Question about cisco pix 506e

[ciscopix77]

Hi all

I am new to the world of Cisco pix firewalls. We have just bought a pix 506E and we have a server running windows server 2003 and a cisco 2950T-24 switch. The server will be connected to the switch and they will be behind the firewall.

I was wondering how can I configure the firewall so the server can only accept remote desktop connections and vnc so we can access it remotely. This is what is needed for the moment. What access lists will I need and can I use the pix device manager to do it rather than command line?

Your assistance will be appreciated! Thanks in advance.

 

[fdurham]

Here is a basic overview. I will assume you have more than one static Public IP address.

access-list 100 permit tcp any host (public IP) eq 3389 <-- RDP Ports
access-list 100 permit tcp any host (public IP) range 5900 5905 <-- VNC port

static (inside,outside) <public IP> <internal ip> netmask 255.255.255.255 <--- line translates the public IP to the internal Ip of your server.

ip access-group 100 in interface outside <-- Applies the above access-list to the outside interface.

That should give you access to your server from the outside. To be more secure, if you can nail down what IP address from the outside you are coming from, that will be even more secure.

Let me know if you need more.

Frank

 

[ciscopix77]

Hi Frank

Thanks a lot for the quick reply.This makes sense. I just had a question about this command:

static (inside,outside) <public IP> <internal ip> netmask 255.255.255.255

Is this a command line command that I just type like that?? What if I add a second server? What goes in the internal ip?? 2 addresses? Is the netmask always the same?
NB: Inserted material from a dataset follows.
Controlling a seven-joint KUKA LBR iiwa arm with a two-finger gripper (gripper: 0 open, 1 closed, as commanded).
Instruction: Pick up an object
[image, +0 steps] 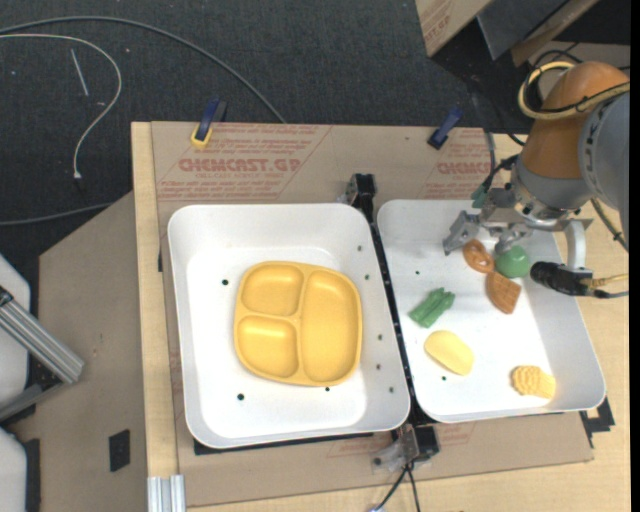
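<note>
My gripper (487, 238) hangs low over the far part of the right bin (570, 340), its fingers spread open. Nothing sits between them. Just below the fingertips lies a small orange-brown piece (478, 257), and a green round thing (513, 263) rests right beside it. A brown wedge (503, 293) lies a little nearer the front. Further out in the same bin are a green pod-like piece (432, 306), a pale yellow lump (448, 352) and a ridged yellow-orange piece (533, 381).
The left bin (200, 250) holds a yellow divided plate (298, 322) in its middle. The bins meet at a narrow dark seam. The arm comes in from the upper right, above the right bin's far corner.
</note>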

Also, if i do these commands using the command line, I know there will be an implicit deny at the end so no need to add anything there. Right? What about pix device manager, how do u add the implicit deny? Just asking to have more info, but the command line will do! Sorry for all this!

Thanks a lot once again!

 

[lgarner]

All ACL's, for IOS and FOS, have an implicit "deny ip any any" at the end. You don't have to do anything.

How you use the static NAT depends partly on whether you have multiple public IP addresses available. If so, you can use the command as shown. If not, you'll have to forward just the required ports, and you can't forward the same port to two servers. I'd suggest using a VPN in that case.

 

[fdurham]

the only thing you substitute in the command is the portiona of the public IP and private IP. This is a one to one mapping so each IP address has to be different. For example, let assume you were assigned a netblock of 14 Ip address usable. Your network ID is 217.55.201.0/28. Your pix is using the ip of 217.55.201.2. You assign one server on the inside to 217.55.201.3 and the second server to .4. Ok we also will assume your internal ip addresses are set up you the following class C of 192.168.1.0/24. Your servers are assigned .5 and .6. So your static statement would look like this.

static (inside,outside) 217.55.201.2 192.168.1.5 netmask 255.255.255.255
static (inside,outside) 217.55.201.3 192.168.1.6 netmask 255.255.255.255

Now of course you also have to create the respective access-list as well.
You are also correct that you do not need to have a deny statement on the end, but you can add it there if you just like to see it there. As far as the PDM goes, to be honest I would learn the command line IOS, because it so much better. Then you can see what it looks like in PDM. There are some differences when doing it in PDM.

Frank

 

[ciscopix77]

Thanks for that! I will give it a go. I just had another question regarding the telnet command:

telnet AllowedIP Mask Inside

Does the allowed IP have to be an internal ip address? What if you want to telnet remotely? Could u put an external ip without the inside at the end of the command?? Sorry for all these questions and thanks for ur help!

 

[fdurham]

You cannot telnet from the outside, you can but you want it to be secure. So you would setup SSH.

ssh 0.0.0.0 0.0.0.0 outside (if you have a specific IP then replace the 0.0.0.0 0.0.0.0 with the IP and subnet mask)
ssh timeout 60

Frank

 

[ciscopix77]

Hi Frank

Thanks again for that. So I don't need to put a telnet statement with the outside command? Only the ssh is enough? Will the one above allow all ip's to telnet or ssh, but obviously there will be a password set(same as the telnet one?). How can I ssh to the firewall?? telnet command??or ssh command??

I hope I am not bombing with too many questions.I really appreciate your responses!

 

[fdurham]

The command above will allow any IP from the outside to ssh into your pix. If you know what IP exactly you will allow in, then good practice to only allow that IP. As far as getting into it, there is an application called PUTTY. If you do a ggogle search for it download it and you can use that client to connect. The username to get into the PIX is pix and the password is your telnet password.

Frank

 

[ciscopix77]

Thanks! Just making sure, no need for a telnet statement then? just ssh?

Thanks

 

[fdurham]

Use telnet from the inside only and even then you could just use the ssh for the inside. Never telnet from the outside.

Frank

 

[lgarner]

The "telnet" statement controls access via telnet, the "ssh" statement does the same for ssh, and the "http" statement for https.